Posted in Finance, Accounting and Economics Terms, Total Reads: 427
Sandbag is one of the many anti-takeover defence mechanisms that can be adopted by corporations in the case of an acquisition bid. In most cases, the acquiring company is not favourable to the target company and hence the target company will resort to any anti-takeover defence mechanisms to discourage the bidding company. Sandbag takeover defense involves being in prolonged discussions with the unwelcome bidder and delaying this process as long as possible in hope that a white knight will surface up protecting them from the unwelcome bidder.
Target companies generally have a resistance to selling off. This may happen even if they are in a bad shape. This is because of several reasons such as – the acquisition price, terms and conditions are not favourable for the target company’s shareholders/employees etc., company owners generally have a high level of attachment with the company and would not like to lose ownership/control of the business, they feel that things will turnaround, to push up the premiums, belief that there may be a better buyer who is more able to run the company more efficiently etc.

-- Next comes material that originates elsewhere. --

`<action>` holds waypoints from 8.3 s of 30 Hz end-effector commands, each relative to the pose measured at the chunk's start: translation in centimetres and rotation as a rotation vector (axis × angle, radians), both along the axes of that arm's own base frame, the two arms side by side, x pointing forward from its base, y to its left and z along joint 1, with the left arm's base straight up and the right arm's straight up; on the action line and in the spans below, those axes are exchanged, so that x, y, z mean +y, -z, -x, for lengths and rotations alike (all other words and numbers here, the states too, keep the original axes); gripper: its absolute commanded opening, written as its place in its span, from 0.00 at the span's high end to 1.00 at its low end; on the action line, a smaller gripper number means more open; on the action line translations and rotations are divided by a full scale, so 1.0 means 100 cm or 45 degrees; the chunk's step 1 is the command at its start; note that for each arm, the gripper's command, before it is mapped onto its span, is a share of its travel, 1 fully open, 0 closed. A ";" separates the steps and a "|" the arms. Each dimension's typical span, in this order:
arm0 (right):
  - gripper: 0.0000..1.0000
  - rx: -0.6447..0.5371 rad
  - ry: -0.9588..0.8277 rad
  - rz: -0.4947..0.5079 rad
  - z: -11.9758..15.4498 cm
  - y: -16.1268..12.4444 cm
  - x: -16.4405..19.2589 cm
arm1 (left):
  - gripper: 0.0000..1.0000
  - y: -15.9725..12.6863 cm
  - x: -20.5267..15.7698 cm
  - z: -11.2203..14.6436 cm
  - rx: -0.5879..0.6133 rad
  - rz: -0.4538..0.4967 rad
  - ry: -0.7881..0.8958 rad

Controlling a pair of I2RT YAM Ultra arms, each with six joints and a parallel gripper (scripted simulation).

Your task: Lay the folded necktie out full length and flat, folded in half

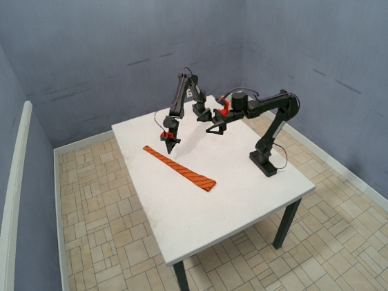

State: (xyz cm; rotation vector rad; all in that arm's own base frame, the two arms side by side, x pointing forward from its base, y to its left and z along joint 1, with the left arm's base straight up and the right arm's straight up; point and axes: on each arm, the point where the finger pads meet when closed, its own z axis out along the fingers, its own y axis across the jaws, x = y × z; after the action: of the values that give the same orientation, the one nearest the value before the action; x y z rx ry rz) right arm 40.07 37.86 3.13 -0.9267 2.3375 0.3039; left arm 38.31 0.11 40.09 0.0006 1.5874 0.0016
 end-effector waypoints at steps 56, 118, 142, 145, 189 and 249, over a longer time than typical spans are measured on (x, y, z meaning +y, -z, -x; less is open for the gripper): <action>0.96 -0.035 0.000 -0.046 -0.001 -0.005 -0.003 | 0.00 0.000 0.000 0.000 0.000 0.000 0.000; 0.96 -0.035 0.000 -0.046 -0.013 -0.003 0.001 | 0.00 0.000 0.000 0.000 0.000 0.000 0.000; 0.96 -0.035 0.000 -0.046 -0.016 -0.011 0.009 | 0.00 0.000 0.000 0.000 0.000 0.000 0.000; 0.96 -0.035 0.000 -0.046 -0.016 -0.011 0.009 | 0.00 0.000 0.000 0.000 0.000 0.000 0.000; 0.96 -0.035 0.000 -0.046 -0.001 0.003 -0.003 | 0.00 0.000 0.000 0.000 0.000 0.000 0.000; 0.96 -0.035 0.000 -0.046 -0.004 0.008 0.006 | 0.00 0.000 0.000 0.000 0.000 0.000 0.000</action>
State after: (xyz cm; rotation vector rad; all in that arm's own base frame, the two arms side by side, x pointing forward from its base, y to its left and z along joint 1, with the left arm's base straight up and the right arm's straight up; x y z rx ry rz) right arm 39.88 36.74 0.49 -0.9201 2.3555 0.2985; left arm 38.31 0.11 40.09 0.0006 1.5874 0.0016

In case of Corporate finance, it refers to the tactic employed a company while releasing its Quarterly/Annual results and earnings guidance in such a way that its stock price appreciates. The company will report their guidance forecasts for next quarter/financial year less than what they actually predict according to the present market condition so that when the next period earnings results is released, it will exceed the expectations when in fact it has not actually exceeded. This will shore up the stock price of the company which will lead the security being overpriced.